Originally posted here, so some answers/replies will be at that post. 

On another note, 99.9999999%+ Americans can be thankful they had an uneventful weekend. Huge condolences to the families in Dayton, OH, and El Paso, TX.

Answer: conventional wells. And it's not even a close call. [Later, see this post also.]

Best Answer From A Reader

Your question regarding produced water is significant for several reasons. Conventional, vertical production may have 90 to 99 barrels of water for every single barrel of oil produced as a routine matter for older wells.

This is the single biggest expense in low producers and is the main determinant of when to permanently plug a well.

Unconventional in the Bakken is frequently in the 1 bbl water /1 bbl oil range which is pretty remarkable and a huge influence on the long term positive economic potential.

Water handling (for frac'ing in LTO, disposal in conventional and unconventional) is a big component in oil development operations.

Source From The Literature

This is what caught my attention and why I asked the question.

This is a screenshot of the abstract from an article published in 2017 with regard to the Permian.

The third sentence in that abstract: our results show that although conventional wells produce about 13 times more water than oil ... [a]lthough unconventional wells have a much lower PWOR of 3 versus 13 from conventional wells ...

This is the link to that article: At the link you can download the pdf.

Produced Water Vs Flowback

A reader asked the question: what is the difference, if there is a difference, between produced water and flowback. The reader who best answered the original question, also provided this answer regarding produced water and flowback:
On whether flowback is same as produced water?
It is not, but I can not offer any legally/technically precise definition with which to precisely distinguish one from the other.
In the early Bakken years (probably Eagle Ford and Niobrara also), huge amounts of the frac fluid would be somewhat rapidly - within a few days' time - removed from the newly frac'd well. This was partially motivated in not wanting the formation to absorb the water, swell and inhibit production.
In the last 2 to 3 years, it is obvious that operators are maintaining VERY high quantities of frac water underground for SEVERAL months and the now-surfacing water is labelled as flowback. (The earlier years' rapid flowback was - to my knowledge - never officially recorded). This is why when the recent wells' production profiles show 200,000/250,000 barrels produced water first 5 months, purposeful underground retention is indicated.

For me, I apologize to readers. To some extent this was a "trick question." Everyone writing about fracking, including me, writes about the huge amount of water being used to frack the wells. So I was quite surprised to see how much water is actually used in conventional wells.

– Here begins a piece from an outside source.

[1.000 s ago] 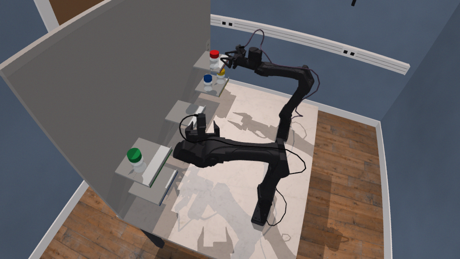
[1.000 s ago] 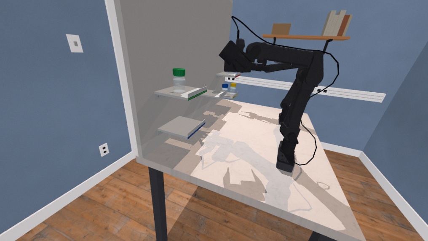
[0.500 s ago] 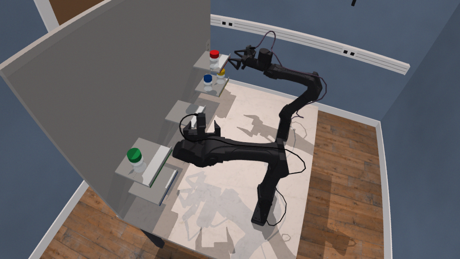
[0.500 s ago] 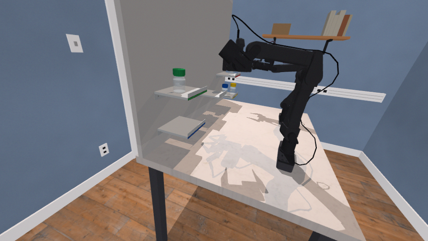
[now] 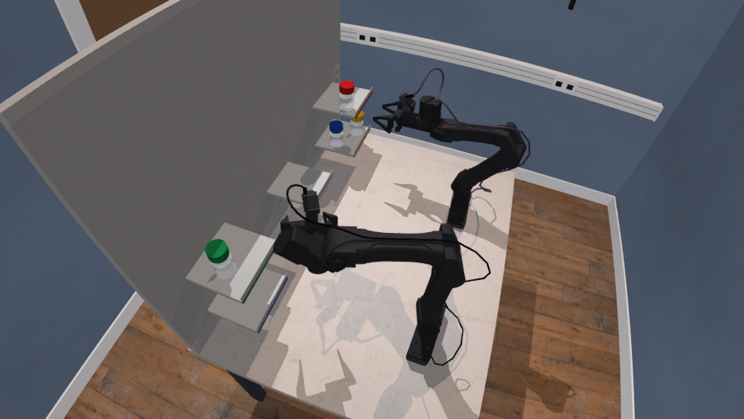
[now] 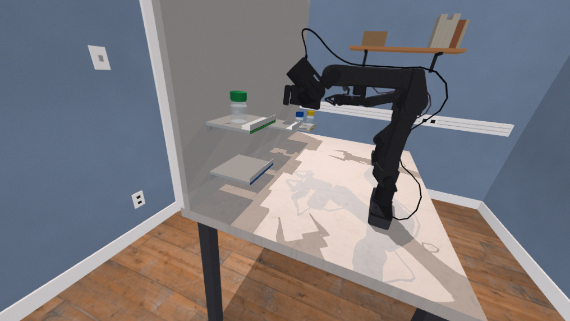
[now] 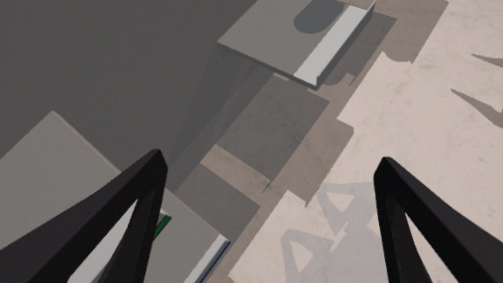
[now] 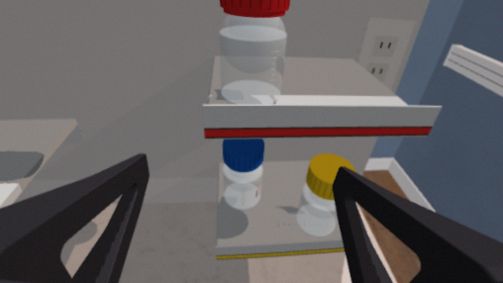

For me this was incredibly important: with the recent discussion of porosity and permeability, there were sidebar issues regarding water. If oil producers seem hassled by natural gas / flaring, I would imagine that issue pales in comparison to the problem they have with water.

Along with everything else about water in that linked PWOR study, there was a footnote in one of the replies to the porosity / permeability issue with regard to how Saudi Arabia almost "lost"one of their best fields due to water channeling.

So, I apologize for the trick question, but, wow, I sure learned a lot.